De plus, quand on lit l'article, l'introduction en dit long sur la vision, obsolète du XXème siècle, pour le reste :

"La notion de chômage telle que nous la concevons aujourd’hui est apparue au xixe siècle en même temps que la révolution industrielle. "

Faux! Jusqu'à la fin des Trente glorieuses, consécutivement à la crise pétrolière des années 70, il s'agissait de chômage naturel. Ca arrangeait bien l'ouvrier, ça lui faisait des vacances, en particulier au XIXème siècle où il n'y avait que durant ses périodes de chômage qu'il avait congé.

A cette époque, nous avions le plein emploi (4.5% de chômage, c'est le plein emploi).

A la suite des Trente glorieuses, il s'est transformé en chômage conjoncturel, qui se reconnaît par de plus grandes durées d'indemnisations et plus de difficultés de retrouver un emploi.

Aujourd'hui, il s'agit de chômage infrastructurel. Le problème n'est plus l'emploi, mais le refus de la société d'admettre que le travail, c'est terminé!

On continue ensuite, où là on vire à la GABEGIE, avec le pouvoir de création monétaire...

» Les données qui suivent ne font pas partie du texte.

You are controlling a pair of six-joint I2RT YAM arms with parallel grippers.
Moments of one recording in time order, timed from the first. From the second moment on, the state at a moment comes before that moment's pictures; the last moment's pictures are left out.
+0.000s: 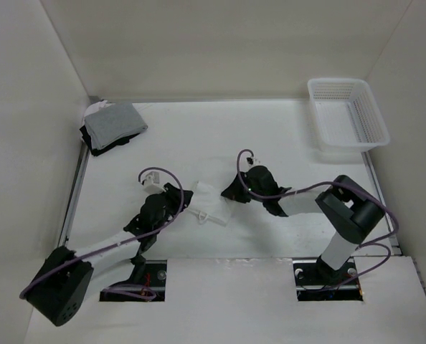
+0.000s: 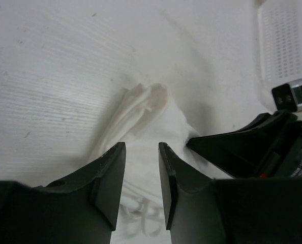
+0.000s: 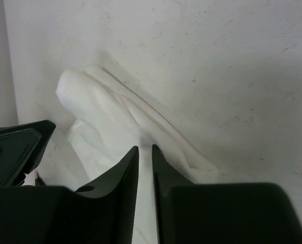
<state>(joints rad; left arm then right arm) -0.57 1.05 0.10 0.58 -0.20 -0.96 0.73 1.74 0.66 0.51 -0.13 0.93</state>
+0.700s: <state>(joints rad) -0.68 1.38 0.33 0.64 -0.11 -0.95 0.87 1.58 0.51 0.52 -0.11 0.92</state>
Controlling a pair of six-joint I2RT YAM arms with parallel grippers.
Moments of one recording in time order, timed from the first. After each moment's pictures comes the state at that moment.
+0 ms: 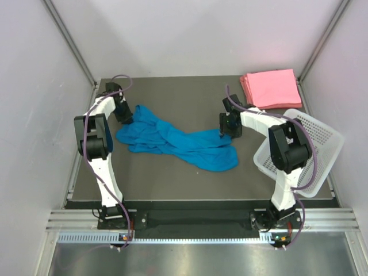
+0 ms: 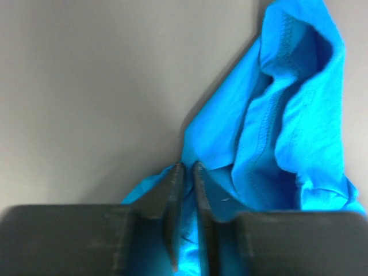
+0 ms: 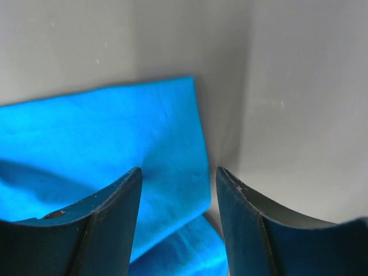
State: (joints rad) left arm 0.11 2.18 1.69 -0.66 0.15 -0.31; right arm 0.39 1.94 1.35 -0.57 0.05 0.41
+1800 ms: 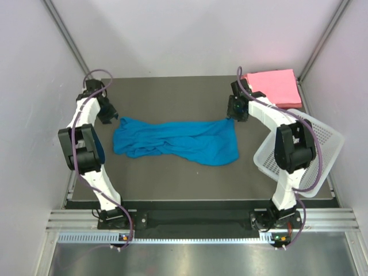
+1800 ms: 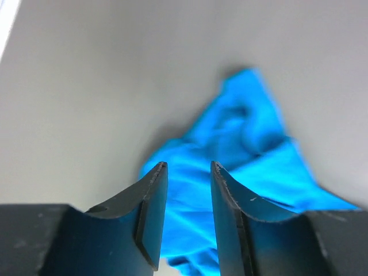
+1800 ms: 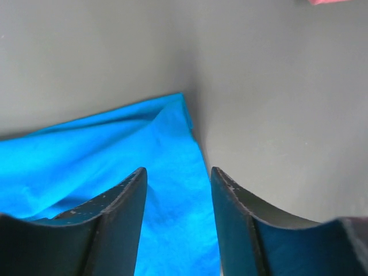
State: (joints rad) left arm 0.23 1.92 1.55 -0.71 -0.04 -0.41; right arm 0.32 1.92 1.53 -0.63 0.16 0.46
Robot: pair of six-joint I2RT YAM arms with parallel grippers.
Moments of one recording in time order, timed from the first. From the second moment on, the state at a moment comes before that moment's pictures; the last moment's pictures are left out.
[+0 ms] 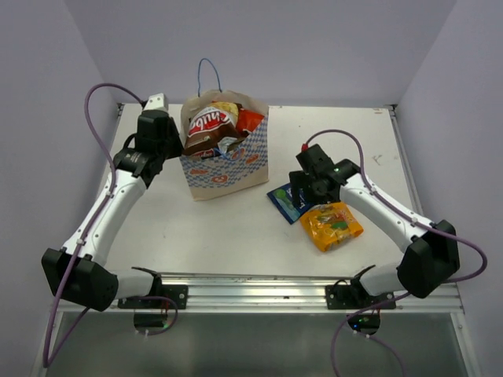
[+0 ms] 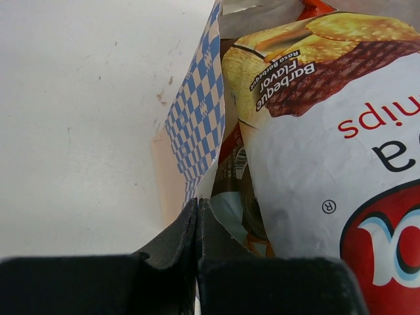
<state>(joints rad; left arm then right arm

Entre la crise pétrolière et 1986, l'Etat avait ce pouvoir de création monétaire. Pompidou fût le premier à y faire appel pour financer la perte des emplois et les investissements d'Etat. VGE a pris la relève et Mitterrand la suite, jusqu'à la première cohabitation de 86 où l'opposition est repassée à la majorité et s'est alors opposée à la loi de finance, contraignant Mitterrand à emprunter sur les marchés et donc à surendetter la France.

Durant 15 ans la France a connu une inflation de 10% en moyenne et sur cette durée, le franc français s'est dévalué de plus de 80%, passant de 1 franc français pour 4 francs suisses à exactement le contraire.

Autrement dit, la politique que soutient l'auteur a RUINE la France...en 15 ans!

Cet article est une des nombreuses théories fumeuses que je combats et qui contaminent le web avec des croyances mystiques, focalisant le regard de l'internaute moyen qui n'y comprend déjà pas grand-chose grâce à cette vision simpliste et populiste.

Non, nous sommes au XXIème siècle et au XXIème siècle, il faut une économie du XXIème siècle, évidemment...qui inclut qu'il n'y a plus de travail et donc plus de chômeurs.